As shown in the top panel, a direct interaction between phosphodiesterase 3B (PDE3B) and exchange factor directly activated by cAMP (EPAC) promotes the formation of a plasma membrane signalosome that controls cAMP-mediated activation of RAS-related protein (RRAS) and its subsequent activation of the p84-regulatory domain-associated p110γ subunit of phosphoinositide 3-kinase γ and, ultimately, integrin-based adhesions with the extracellular matrix. A PDE3B-based, EPAC1-displacing peptide antagonizes PDE3B–EPAC1 protein–protein interactions (PPIs), allows localized increases in cAMP and promotes signalling through this signalosome. As shown in the bottom panel, a direct interaction between PDE4D and EPAC1 promotes the integration of these proteins into a vascular endothelial cadherin-based signalosome that allows cAMP — acting through EPAC1-based activation of small GTPase RAS-related protein 1 (RAP1) — to regulate endothelial cell permeability. An EPAC1-based, PDE4D-displacing peptide antagonizes PDE4D–EPAC1 PPIs, interferes with the integration of these proteins into the signalosome and increases endothelial cell permeability. HAEC, human arterial endothelial cell; PIP₃, phosphatidylinositol-(3,4,5)-trisphosphate; PKB, protein kinase B.

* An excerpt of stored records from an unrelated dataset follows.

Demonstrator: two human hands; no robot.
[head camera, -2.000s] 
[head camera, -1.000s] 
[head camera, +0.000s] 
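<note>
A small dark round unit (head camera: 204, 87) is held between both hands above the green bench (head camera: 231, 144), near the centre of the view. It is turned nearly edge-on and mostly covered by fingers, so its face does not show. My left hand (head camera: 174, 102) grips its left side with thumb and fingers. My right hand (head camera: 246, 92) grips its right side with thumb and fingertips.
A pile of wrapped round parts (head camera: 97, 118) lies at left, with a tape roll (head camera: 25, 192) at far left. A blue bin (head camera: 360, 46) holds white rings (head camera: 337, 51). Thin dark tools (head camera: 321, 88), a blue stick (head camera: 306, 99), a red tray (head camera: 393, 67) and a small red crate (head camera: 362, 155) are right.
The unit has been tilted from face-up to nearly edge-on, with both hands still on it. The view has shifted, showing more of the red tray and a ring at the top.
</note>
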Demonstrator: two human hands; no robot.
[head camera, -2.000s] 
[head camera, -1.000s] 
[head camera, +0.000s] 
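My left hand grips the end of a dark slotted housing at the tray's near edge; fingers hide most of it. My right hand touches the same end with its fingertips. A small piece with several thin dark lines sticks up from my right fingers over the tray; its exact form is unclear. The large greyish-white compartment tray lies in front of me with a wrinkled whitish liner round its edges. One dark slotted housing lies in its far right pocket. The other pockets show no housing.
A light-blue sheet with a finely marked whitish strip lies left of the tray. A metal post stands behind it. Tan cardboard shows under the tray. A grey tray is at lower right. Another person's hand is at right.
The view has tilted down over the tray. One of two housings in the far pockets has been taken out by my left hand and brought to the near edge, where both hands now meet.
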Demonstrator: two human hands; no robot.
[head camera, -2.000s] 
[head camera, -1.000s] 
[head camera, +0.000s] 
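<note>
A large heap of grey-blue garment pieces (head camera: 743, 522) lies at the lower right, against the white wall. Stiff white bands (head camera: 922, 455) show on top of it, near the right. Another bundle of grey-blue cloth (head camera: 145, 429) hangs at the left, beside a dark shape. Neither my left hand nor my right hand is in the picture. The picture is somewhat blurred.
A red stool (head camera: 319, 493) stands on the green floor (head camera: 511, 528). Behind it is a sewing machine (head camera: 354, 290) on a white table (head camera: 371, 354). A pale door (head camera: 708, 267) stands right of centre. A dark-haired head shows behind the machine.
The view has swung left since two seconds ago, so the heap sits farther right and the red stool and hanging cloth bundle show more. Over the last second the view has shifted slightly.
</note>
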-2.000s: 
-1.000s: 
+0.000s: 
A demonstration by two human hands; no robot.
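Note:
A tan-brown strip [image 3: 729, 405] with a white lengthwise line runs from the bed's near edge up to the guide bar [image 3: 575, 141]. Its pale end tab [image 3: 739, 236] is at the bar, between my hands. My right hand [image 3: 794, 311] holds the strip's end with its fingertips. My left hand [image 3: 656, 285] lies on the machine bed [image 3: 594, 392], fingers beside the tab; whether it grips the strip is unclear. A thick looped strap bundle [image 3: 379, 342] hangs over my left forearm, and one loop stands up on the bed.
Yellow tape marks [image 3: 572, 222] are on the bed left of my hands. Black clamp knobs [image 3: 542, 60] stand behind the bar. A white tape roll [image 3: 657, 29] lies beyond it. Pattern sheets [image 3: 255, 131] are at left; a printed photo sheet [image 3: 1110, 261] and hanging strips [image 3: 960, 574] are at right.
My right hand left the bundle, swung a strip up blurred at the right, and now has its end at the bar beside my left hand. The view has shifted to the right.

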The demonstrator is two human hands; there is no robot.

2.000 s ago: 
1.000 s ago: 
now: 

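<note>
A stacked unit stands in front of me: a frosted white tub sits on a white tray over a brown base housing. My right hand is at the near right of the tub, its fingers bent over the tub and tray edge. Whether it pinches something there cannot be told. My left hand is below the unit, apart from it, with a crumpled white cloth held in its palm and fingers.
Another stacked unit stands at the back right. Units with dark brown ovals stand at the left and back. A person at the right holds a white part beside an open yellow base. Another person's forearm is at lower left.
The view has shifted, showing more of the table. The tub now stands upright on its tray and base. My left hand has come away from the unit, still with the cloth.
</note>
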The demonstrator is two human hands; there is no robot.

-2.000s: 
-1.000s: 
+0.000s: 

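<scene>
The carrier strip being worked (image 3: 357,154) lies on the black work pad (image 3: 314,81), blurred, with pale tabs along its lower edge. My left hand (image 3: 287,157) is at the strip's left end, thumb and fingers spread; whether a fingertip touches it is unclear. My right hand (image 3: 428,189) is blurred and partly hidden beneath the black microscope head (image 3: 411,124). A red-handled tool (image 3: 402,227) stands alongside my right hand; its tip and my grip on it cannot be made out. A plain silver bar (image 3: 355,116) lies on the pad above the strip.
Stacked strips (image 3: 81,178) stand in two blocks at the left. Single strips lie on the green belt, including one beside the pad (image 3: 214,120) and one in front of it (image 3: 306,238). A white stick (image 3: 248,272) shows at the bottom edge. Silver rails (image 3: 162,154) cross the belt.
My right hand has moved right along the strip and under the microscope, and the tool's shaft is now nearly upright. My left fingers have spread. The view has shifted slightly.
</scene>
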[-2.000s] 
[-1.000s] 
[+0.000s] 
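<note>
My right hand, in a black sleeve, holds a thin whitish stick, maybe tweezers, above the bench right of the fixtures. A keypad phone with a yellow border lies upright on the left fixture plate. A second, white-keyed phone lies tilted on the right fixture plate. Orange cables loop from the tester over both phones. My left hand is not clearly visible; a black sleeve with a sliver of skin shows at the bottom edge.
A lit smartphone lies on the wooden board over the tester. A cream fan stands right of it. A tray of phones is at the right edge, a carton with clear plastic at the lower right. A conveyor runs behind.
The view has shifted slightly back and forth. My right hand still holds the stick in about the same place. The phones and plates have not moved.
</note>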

Figure 5. Allosteric modulation of PDE2 and PDE4

a | Ribbon diagram of near-full-length unliganded phosphodiesterase 2A (PDE2A). The entire molecule A of the PDE2A dimer is shown in green, whereas GAF domain A (GAFA) is shown in magenta, GAFB in yellow and the catalytic domain of molecule B in pale pink^,. b | Ribbon diagram of the PDE4 catalytic domain (shown in pale cyan) with an upstream conserved region 2 (UCR2) fragment (shown in green). The PDE4-selective inhibitor RS25344 (shown in yellow) binds to the active site of PDE4 and also interacts with the UCR2 fragment. c | Detailed view of the interaction of RS25344 (shown in yellow) with PDE4D3 residues (shown in cyan and green; Protein Data Bank ID: 3G4G). Similar to other PDE4 inhibitors, the allosteric modulator RS25344 forms a conserved hydrogen bond with the invariant Gln535 and stacks against Phe538 in the catalytic pocket. However, RS25344 makes unique hydrophobic contacts with Phe196 and Val200 in the UCR2 helix, which ‘caps’ and interacts with the active site^,.